**EXERCISE INSTRUCTIONS**
Each record that follows must be printed exactly as given.
BEGIN PROVIDED RECORDS
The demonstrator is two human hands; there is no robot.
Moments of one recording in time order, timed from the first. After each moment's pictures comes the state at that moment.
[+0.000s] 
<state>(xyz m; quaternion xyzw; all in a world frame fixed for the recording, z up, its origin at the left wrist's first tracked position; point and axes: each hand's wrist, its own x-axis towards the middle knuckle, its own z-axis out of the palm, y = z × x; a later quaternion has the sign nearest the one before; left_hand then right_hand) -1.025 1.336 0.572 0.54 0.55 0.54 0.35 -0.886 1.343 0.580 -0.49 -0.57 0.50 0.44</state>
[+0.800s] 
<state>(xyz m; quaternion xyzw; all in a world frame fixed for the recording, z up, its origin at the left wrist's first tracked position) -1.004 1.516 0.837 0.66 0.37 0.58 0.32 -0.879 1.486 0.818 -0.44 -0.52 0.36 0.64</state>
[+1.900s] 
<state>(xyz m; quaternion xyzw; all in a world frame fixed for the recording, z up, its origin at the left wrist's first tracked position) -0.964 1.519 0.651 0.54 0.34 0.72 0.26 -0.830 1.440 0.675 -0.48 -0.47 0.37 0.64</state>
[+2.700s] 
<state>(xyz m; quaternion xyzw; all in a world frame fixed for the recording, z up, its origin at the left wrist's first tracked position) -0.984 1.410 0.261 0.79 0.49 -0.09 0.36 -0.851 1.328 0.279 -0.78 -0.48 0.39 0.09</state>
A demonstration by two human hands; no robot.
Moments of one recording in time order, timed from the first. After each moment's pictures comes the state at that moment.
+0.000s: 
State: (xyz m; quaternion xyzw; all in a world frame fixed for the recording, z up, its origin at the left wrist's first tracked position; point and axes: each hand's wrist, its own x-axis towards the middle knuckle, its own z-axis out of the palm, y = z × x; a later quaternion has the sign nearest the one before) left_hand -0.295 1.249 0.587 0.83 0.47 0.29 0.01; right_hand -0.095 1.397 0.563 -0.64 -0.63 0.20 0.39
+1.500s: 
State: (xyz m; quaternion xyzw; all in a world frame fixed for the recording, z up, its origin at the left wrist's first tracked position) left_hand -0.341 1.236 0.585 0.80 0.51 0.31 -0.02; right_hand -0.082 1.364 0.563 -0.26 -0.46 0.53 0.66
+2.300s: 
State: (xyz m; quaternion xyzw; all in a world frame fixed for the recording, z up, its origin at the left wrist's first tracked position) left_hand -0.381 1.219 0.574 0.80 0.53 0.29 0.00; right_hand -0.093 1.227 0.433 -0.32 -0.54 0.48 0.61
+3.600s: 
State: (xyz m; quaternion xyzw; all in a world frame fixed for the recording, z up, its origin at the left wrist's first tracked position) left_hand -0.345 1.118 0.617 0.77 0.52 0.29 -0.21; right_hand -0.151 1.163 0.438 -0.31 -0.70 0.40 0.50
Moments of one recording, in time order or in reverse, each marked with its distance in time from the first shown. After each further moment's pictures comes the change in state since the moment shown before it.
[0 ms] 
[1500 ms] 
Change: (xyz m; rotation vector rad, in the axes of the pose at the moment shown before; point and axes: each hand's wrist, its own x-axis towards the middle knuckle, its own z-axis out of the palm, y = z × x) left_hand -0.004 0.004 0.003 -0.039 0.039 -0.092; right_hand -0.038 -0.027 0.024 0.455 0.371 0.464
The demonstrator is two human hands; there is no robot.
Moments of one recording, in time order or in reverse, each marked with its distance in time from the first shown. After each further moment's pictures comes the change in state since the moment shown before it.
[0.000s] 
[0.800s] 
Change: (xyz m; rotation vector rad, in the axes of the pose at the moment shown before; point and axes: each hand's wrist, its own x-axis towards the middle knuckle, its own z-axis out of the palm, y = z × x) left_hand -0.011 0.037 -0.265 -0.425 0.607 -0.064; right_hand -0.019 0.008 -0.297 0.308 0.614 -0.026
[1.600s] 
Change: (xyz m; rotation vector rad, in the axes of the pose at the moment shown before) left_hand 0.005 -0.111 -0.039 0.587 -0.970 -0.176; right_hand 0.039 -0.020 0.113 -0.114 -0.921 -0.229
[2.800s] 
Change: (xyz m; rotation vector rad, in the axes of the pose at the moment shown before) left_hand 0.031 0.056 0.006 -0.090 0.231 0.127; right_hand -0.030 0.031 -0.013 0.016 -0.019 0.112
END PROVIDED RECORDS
**WRITTEN ANSWER**
The demonstrator is two human hands; there is no robot.
Moments of one recording in time order, timed from the first. After each moment's pictures comes the state at that moment.
[+0.000s] 
<state>(xyz m; quaternion xyzw; all in a world frame fixed for the recording, z up, its origin at the left wrist's first tracked position; point and axes: each hand's wrist, its own x-axis towards the middle knuckle, its own z-axis out of the palm, y = z × x; a later quaternion has the sign nearest the one before; left_hand then right_hand) -1.025 1.336 0.572 0.54 0.55 0.54 0.35 -0.886 1.343 0.580 -0.49 -0.57 0.50 0.44</state>
[+0.800s] 
<state>(xyz m; quaternion xyzw; all in a world frame fixed for the recording, z up, its origin at the left wrist's first tracked position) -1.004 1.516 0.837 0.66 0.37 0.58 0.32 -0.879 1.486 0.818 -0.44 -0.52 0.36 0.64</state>
[+1.900s] 
<state>(xyz m; quaternion xyzw; all in a world frame fixed for the recording, z up, its origin at the left wrist's first tracked position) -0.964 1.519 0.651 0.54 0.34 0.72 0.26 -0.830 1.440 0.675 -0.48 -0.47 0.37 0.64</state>
[+2.700s] 
<state>(xyz m; quaternion xyzw; all in a world frame fixed for the recording, z up, its origin at the left wrist's first tracked position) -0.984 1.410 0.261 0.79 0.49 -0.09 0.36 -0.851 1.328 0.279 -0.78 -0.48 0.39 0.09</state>
A demonstration by two human hands; no robot.
Moments of one recording in time order, timed from the first. After each moment's pictures comes the state at that moment.
+0.000s: 
State: (xyz m; quaternion xyzw; all in a world frame fixed for the recording, z up, its origin at the left wrist's first tracked position; point and axes: each hand's wrist, its own x-axis towards the middle knuckle, its own z-axis out of the palm, y = z × x; a later quaternion has the sign nearest the one before) left_hand -0.295 1.249 0.587 0.83 0.47 0.29 0.01; right_hand -0.095 1.397 0.563 -0.64 -0.63 0.20 0.39
+1.500s: 
State: (xyz m; quaternion xyzw; all in a world frame fixed for the recording, z up, its origin at the left wrist's first tracked position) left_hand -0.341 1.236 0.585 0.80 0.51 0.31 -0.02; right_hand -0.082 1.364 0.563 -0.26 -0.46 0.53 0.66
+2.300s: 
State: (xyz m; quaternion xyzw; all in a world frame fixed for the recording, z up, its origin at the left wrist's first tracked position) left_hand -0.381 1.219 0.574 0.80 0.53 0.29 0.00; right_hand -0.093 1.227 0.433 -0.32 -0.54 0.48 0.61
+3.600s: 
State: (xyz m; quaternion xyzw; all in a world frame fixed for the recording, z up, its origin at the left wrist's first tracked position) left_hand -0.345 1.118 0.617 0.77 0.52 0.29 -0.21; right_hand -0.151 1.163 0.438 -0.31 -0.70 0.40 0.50
Moments of one recording, in time order or in reverse, each marked with its distance in time from the first shown. After each further moment's pictures comes the change in state since the moment shown before it.
[0 ms] 
[1500 ms] 
Change: (xyz m; rotation vector rad, in the axes of the pose at the moment shown before; point and axes: each hand's wrist, its own x-axis towards the middle knuckle, its own z-axis out of the palm, y = z × x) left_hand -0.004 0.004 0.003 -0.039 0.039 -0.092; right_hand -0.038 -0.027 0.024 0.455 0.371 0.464
The demonstrator is two human hands; there is no robot.
Moments of one recording, in time order or in reverse, each marked with its distance in time from the first shown. After each further moment's pictures comes the change in state since the moment shown before it.
[0.000s] 
[0.800s] 
Change: (xyz m; rotation vector rad, in the axes of the pose at the moment shown before; point and axes: each hand's wrist, its own x-axis towards the middle knuckle, its own z-axis out of the palm, y = z × x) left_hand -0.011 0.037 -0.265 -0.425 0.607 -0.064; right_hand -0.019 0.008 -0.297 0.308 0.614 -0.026
[1.600s] 
Change: (xyz m; rotation vector rad, in the axes of the pose at the moment shown before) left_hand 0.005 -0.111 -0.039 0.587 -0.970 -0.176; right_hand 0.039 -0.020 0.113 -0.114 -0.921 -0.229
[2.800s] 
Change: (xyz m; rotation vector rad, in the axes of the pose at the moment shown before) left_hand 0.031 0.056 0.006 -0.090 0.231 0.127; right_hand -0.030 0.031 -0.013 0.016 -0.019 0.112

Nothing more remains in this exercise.